How does the block scope work?How does the standard explain this?

For example, we have such code:

#include <stdio.h>
int main(void)
{
    int n = 4;
    {
        n++;
    }
    printf("%d\n",n);
    return 0;
}

How does the inner block see the variable n? How does the C language standard explain this? I've been looking for an answer to this question for quite some time. In my opinion, the answer is as follows: In C17, we have (6.8 #3):

A block allows a set of declarations and statements to be grouped into one syntactic unit. The initializers of objects that have automatic storage duration, and the variable length array declarators of ordinary identifiers with block scope, are evaluated and the values are stored in the objects (including storing an indeterminate value in objects without an initializer) each time the declaration is reached in the order of execution, as if it were a statement, and within each declaration in the order that declarators appear.

If you don't keep initializers in mind, it turns out that a block is just a few statements.We just use a block to evaluate all these operators as one syntactic unit.In other words, if you remove the {} characters in the block, these will be the same operators and the result will be exactly the same, but these operators will not be evaluated in one syntax unit:

#include <stdio.h>
int main(void)
{
    int n = 4;
    
        n++; // same effect but without {}
    
    printf("%d\n",n);
    return 0;
}

Also we have (6.2.1 # 4):

If the declarator or type specifier that declares the identifier appears inside a block or within the list of parameter declarations in a function definition, the identifier has block scope, which terminates at the end of the associated block.

From this we understand that n has a block scope.

If we combine all of the above, it turns out that n is incremented as if the increment operator never appeared in the inner block.

Is this answer correct? If not, please explain why.And please quote a paragraph from the C language standard.

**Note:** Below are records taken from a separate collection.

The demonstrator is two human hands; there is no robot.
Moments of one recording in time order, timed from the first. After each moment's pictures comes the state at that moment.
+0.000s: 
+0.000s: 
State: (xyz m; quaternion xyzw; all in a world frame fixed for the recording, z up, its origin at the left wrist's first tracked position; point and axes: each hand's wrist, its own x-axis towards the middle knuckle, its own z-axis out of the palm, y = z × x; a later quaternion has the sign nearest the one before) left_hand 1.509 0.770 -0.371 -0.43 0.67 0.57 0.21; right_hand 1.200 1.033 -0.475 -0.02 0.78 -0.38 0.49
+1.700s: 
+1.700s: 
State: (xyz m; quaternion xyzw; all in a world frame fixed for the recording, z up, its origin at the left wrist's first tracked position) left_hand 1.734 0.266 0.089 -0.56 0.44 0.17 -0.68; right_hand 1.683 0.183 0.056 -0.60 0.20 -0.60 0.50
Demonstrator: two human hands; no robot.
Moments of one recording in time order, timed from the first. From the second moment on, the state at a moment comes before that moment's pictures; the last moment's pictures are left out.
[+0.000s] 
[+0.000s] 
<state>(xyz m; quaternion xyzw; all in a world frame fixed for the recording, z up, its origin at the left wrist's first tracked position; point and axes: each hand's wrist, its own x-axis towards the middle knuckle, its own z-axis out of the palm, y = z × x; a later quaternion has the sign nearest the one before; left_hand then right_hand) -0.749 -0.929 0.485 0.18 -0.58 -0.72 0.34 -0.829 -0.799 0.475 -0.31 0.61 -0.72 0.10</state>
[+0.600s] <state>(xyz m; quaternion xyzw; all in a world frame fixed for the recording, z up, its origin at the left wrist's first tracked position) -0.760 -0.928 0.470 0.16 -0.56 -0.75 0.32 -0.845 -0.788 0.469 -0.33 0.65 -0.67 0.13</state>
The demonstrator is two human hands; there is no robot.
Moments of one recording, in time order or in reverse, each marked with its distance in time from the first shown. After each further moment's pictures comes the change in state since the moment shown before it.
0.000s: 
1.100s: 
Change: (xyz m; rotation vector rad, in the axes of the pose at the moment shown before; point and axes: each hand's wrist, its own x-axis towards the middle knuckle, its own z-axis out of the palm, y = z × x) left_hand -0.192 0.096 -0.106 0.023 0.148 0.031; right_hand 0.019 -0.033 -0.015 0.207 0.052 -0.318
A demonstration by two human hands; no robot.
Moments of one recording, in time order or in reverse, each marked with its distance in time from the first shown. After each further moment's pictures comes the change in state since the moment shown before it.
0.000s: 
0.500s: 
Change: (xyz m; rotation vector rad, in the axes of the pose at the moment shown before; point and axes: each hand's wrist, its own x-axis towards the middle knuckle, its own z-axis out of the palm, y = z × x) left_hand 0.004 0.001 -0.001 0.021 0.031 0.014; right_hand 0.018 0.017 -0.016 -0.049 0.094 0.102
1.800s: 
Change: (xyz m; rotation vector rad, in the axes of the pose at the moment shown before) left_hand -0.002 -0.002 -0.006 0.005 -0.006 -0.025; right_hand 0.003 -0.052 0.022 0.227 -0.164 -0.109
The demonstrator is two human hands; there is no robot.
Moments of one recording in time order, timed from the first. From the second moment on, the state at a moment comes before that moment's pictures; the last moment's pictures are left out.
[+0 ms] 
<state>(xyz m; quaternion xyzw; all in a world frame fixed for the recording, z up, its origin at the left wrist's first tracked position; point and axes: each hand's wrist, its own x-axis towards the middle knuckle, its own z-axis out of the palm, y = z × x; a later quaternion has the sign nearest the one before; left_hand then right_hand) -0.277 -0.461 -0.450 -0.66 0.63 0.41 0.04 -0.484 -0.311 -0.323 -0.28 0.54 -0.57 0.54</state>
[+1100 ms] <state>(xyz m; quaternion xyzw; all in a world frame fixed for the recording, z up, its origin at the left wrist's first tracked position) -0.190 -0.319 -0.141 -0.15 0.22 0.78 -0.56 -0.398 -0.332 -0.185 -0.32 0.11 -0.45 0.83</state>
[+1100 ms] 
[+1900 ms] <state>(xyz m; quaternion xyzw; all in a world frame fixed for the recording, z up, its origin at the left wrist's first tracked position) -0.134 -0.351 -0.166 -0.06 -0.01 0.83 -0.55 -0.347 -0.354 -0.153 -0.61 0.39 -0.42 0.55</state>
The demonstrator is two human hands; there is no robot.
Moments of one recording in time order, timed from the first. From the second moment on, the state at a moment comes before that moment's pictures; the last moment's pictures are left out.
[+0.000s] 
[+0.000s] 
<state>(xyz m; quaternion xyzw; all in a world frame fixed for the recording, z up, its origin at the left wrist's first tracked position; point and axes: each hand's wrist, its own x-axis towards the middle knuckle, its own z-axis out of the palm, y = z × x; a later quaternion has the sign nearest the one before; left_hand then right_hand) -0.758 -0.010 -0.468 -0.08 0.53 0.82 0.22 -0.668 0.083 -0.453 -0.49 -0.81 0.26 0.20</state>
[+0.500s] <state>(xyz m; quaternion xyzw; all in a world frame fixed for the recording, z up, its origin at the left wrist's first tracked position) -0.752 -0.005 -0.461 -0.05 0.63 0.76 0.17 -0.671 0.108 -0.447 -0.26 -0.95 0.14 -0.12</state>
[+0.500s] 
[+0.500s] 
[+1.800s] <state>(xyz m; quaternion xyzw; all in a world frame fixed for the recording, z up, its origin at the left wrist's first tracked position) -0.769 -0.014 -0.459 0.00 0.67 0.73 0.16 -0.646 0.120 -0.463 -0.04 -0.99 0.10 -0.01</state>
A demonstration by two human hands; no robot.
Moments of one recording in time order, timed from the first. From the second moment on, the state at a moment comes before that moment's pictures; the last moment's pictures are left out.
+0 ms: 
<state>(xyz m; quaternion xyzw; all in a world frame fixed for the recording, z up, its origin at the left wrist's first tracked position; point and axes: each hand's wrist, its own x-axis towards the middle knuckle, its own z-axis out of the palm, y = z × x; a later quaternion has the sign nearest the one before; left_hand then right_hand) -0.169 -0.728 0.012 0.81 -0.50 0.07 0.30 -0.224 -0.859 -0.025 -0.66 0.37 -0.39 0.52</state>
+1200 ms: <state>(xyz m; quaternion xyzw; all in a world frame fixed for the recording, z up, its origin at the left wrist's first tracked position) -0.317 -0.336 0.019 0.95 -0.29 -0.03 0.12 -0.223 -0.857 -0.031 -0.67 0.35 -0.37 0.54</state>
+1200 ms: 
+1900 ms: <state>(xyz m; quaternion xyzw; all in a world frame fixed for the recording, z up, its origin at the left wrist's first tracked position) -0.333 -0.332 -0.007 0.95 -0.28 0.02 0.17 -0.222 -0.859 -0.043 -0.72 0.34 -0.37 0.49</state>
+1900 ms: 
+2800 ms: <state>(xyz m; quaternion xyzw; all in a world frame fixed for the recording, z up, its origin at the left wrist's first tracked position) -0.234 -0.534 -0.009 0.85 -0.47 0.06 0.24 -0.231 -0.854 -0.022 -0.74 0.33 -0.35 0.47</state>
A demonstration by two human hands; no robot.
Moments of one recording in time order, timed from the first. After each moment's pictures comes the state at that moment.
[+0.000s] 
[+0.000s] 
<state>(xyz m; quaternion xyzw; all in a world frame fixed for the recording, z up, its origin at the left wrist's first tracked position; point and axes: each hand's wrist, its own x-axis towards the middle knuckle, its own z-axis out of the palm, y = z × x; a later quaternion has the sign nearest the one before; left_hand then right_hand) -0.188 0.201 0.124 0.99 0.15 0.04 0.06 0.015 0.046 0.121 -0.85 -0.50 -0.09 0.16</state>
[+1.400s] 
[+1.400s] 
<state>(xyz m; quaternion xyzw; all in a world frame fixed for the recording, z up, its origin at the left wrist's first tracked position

How does the inner block see the variable n?

Because the inner block is part of the outer block (i.e. the function body in this case).

Section 6.2.1p4 of the C standard describes block scope:

If the declarator or type specifier that declares the identifier appears inside a block or within the list of parameter declarations in a function definition, the identifier has block scope, which terminates at the end of the associated block

So the scope of n is the block which is the body of the main function. This includes the block containing the n++ statement.

Note that the following which might look more familiar is the same in terms of scope:

int n = 4;
if (n>2) {
    n++;
}

In this case, the block is the "statement" part of the if statement, and as above this block is an "inner" scope to the function body.